Will Trent 1x01 "Pilot": la recensione
Will Trent rappresenta un modo un po' antiquato di fare televisione e non prendendo particolari rischi, tende anche a non entusiasmare
Giunto negli Stati Uniti al 10° episodio dei 13 previsti per la prima stagione, Will Trent, il nuovo procedurale della ABC basato sulla serie di romanzi di Karin Slaughter, dedicati all'omonimo personaggio, si posiziona per ascolti al quarto posto tra le nuove serie lanciate a metà stagione (gennaio 2023) al pari di So Help Me Todd della CBS e Quantum Leap della NBC, già rinnovate dai rispettivi network, e ve lo diciamo cosicché, quando lo show approderà su Disney+ in Italia, non temiate di affezionarvi all'ennesimo prodotto destinato alla cancellazione.
Nonostante i primi due episodi dello show siano interessanti, ma in un certo senso ingannevoli, la sensazione di déjà vu che accompagna gli spettatori guardando la serie è quasi palpabile. Will Trent approccia infatti la scena del crimine quasi assorbendola, come abbiamo visto fare a molti Detective prima di lui con un dono speciale per i particolari. Will è altresì un uomo molto calmo, apparentemente impermeabile alle provocazioni, con un difficile passato alle spalle, i primi accenni del quale vengono dati al pubblico quando il personaggio interpretato da Mark-Paul Gosselaar fa riferimento al fatto che Will sia stato ritrovato abbandonato in una discarica, rivelando così non solo che i due hanno un passato in comune, ma anche e soprattutto che il protagonista dello show è cresciuto nel sistema di affidamento, che gli ha lasciato cicatrici morali e fisiche.

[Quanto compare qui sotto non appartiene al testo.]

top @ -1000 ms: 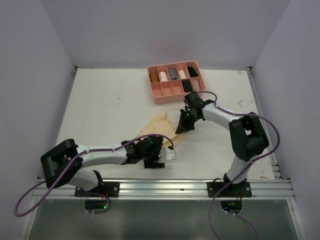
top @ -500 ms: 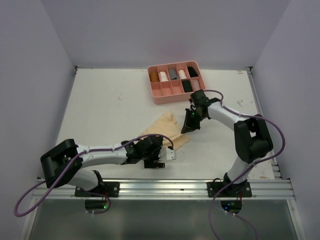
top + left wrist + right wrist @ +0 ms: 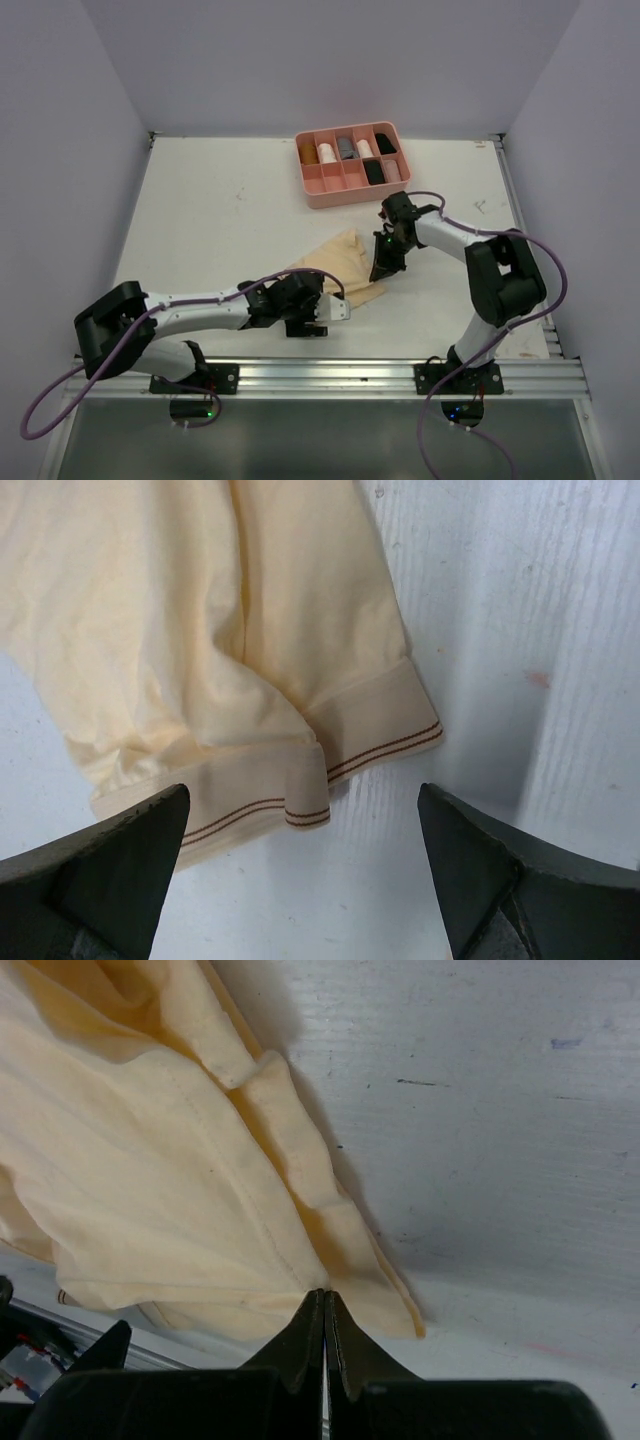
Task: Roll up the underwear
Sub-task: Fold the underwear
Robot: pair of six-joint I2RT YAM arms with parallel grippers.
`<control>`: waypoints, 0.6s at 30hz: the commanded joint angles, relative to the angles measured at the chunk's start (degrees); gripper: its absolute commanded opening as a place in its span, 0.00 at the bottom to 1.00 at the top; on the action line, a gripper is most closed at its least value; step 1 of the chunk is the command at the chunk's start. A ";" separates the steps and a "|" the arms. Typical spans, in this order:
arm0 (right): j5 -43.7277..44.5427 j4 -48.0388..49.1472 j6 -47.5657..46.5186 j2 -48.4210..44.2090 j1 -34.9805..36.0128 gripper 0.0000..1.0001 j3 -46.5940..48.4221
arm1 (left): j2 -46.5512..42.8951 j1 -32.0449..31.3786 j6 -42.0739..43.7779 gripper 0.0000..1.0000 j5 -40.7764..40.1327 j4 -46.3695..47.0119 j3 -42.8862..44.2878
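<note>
The pale tan underwear (image 3: 335, 262) lies crumpled on the white table, between my two arms. In the right wrist view my right gripper (image 3: 324, 1295) is shut, its tips pinching a fold of the underwear (image 3: 150, 1190) near its right edge; from above that gripper (image 3: 380, 270) sits at the cloth's right side. My left gripper (image 3: 332, 312) is open at the near edge of the cloth. In the left wrist view its fingers (image 3: 120, 850) stand wide on either side of the striped waistband (image 3: 310, 770), not touching it. Only this tan piece lies on the table.
A pink divided tray (image 3: 345, 196) stands at the back of the table, behind the right arm, with several rolled items in its compartments. Purple walls close in the left and right sides. A metal rail runs along the near edge.
My right gripper has moved right and toward the near edge, dragging the tan cloth with it. The left gripper has stayed open at about the same spot.
</note>
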 commanded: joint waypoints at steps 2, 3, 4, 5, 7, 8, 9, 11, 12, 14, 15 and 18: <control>3.40 1.99 -2.47 1.34 -0.11 0.00 0.98 | -6.88 0.19 -2.23 1.00 2.82 -4.08 4.70; 3.84 1.99 -3.16 1.87 -0.20 0.00 2.47 | -9.24 0.28 -2.50 1.00 3.95 -4.88 5.32; 4.72 1.99 -3.52 3.18 -0.20 0.00 3.18 | -10.65 0.54 -3.02 1.00 3.97 -6.02 5.85; 4.99 1.99 -3.96 3.98 -0.29 0.00 3.80 | -12.23 0.72 -3.29 1.00 5.27 -6.20 6.29; 4.99 1.99 -5.10 6.43 -0.46 0.00 5.90 | -15.41 2.55 -4.95 1.00 7.30 -7.69 7.17; 5.60 1.99 -5.37 7.05 -0.64 0.00 6.52 | -15.76 3.87 -5.83 1.00 8.09 -8.39 8.65; 6.13 2.07 -5.80 7.76 -0.81 0.00 8.01 | -15.07 5.45 -6.28 1.00 11.32 -9.53 9.62; 6.22 1.90 -6.16 9.07 -0.99 0.00 9.51 | -12.27 11.86 -6.55 1.00 16.24 -13.49 13.04; 6.22 1.72 -6.42 9.17 -1.43 0.00 10.99 | -11.47 13.62 -6.20 1.00 17.92 -14.46 14.02; 6.22 1.63 -6.07 7.86 -1.95 0.17 12.23 | -9.62 18.37 -6.37 0.99 20.21 -16.13 16.56; 5.87 1.63 -5.55 7.07 -2.31 0.22 13.20 | -7.70 19.51 -6.72 0.96 22.57 -16.83 17.53; 4.64 2.07 -2.75 1.19 -2.48 0.34 14.17 | -4.61 21.11 -7.68 0.71 25.76 -19.74 20.53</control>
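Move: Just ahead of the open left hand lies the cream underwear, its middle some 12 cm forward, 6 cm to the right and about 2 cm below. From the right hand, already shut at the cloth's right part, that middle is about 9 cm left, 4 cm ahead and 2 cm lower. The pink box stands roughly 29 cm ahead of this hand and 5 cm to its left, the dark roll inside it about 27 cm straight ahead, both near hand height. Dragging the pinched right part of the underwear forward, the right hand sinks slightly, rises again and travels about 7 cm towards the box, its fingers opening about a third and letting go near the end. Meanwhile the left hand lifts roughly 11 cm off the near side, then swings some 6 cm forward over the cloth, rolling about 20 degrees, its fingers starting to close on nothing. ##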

Will Trent ha anche una relazione con la collega Angie Polaski (Erika Christensen), che verrà quasi dimenticata negli episodi successivi, che conosce tutti i suoi segreti, compreso quello più oscuro o quantomeno quello che viene trattato dagli autori come fosse una sorta di marchio di infamia per il protagonista, una grave forma di dislessia.
Come genere di show basato più sui personaggi che sui casi in sé, non c'è nulla in Will Trent che non funzioni o sia apertamente mal riuscito, il suo vero difetto è tuttavia quello di essere il perfetto cliché di quel genere di procedurale che rappresenta forse un modo un po' antiquato di fare di televisione, il che non toglie che i molti fan della serie di romanzi non siano curiosi di vedere questa trasposizione televisiva o che comunque questa serie - senza infamia e senza loda - non sia destinata a raccogliere un solido seguito che lo porterà oltre il difficile giro di boa della 1^ stagione.
Già questa, con i tempi che corrono, sarebbe una vittoria.